After leaving St. Paul’s Chapel that silent New York night I walked down Broadway, past Wall Street and Trinity Church, past Bowling Green and into Battery Park. I stared out into the dark waters of New York Harbor for a time and then looked up and was almost surprised by the sight of the Statue of Liberty and Ellis Island still standing serenely in our harbor.

And then, for a moment, I saw the city through history’s eyes. I remembered that this was the same body of water into which Henry Hudson had sailed the Half Moon in 1609. He could not have imagined the wilderness he saw becoming home to 8 million people from all over the world. He could not have imagined that buildings taller than mountains would one day crowd the island. In less than 400 years our city has grown more than other cities have in a millennium, fueled by the energy, resilience, and innovations of each successive generation.

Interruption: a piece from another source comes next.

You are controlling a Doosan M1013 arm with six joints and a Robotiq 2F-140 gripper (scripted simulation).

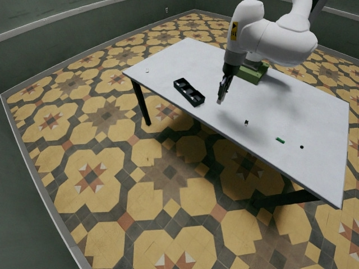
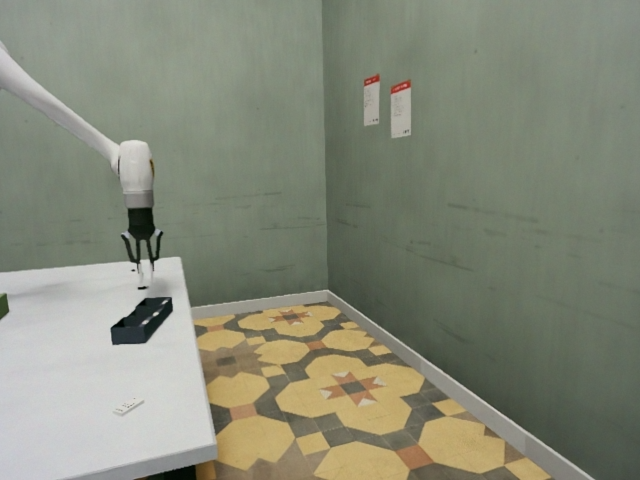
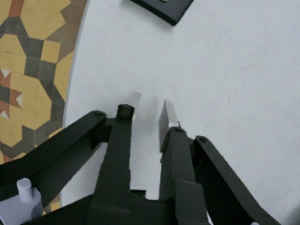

Our great symbol of world trade is now gone—what was intended by its architect to be a symbol of world peace was destroyed in a vicious, unprovoked act of war. But what was really attacked on September 11th was the idea of New York City and America itself—a beacon of freedom, diversity, and equal opportunity. That spirit is intact and undaunted. In fact, our devotion to those ideals has only been strengthened by the selfless heroism we have seen.

We now recognize that we are all part of a larger narrative, and while our city may never be the same, we will be better and stronger as a result of all we have experienced. Much has been taken from us, but much remains; and even in the dark, a great deal of light still shines upon the city of New York.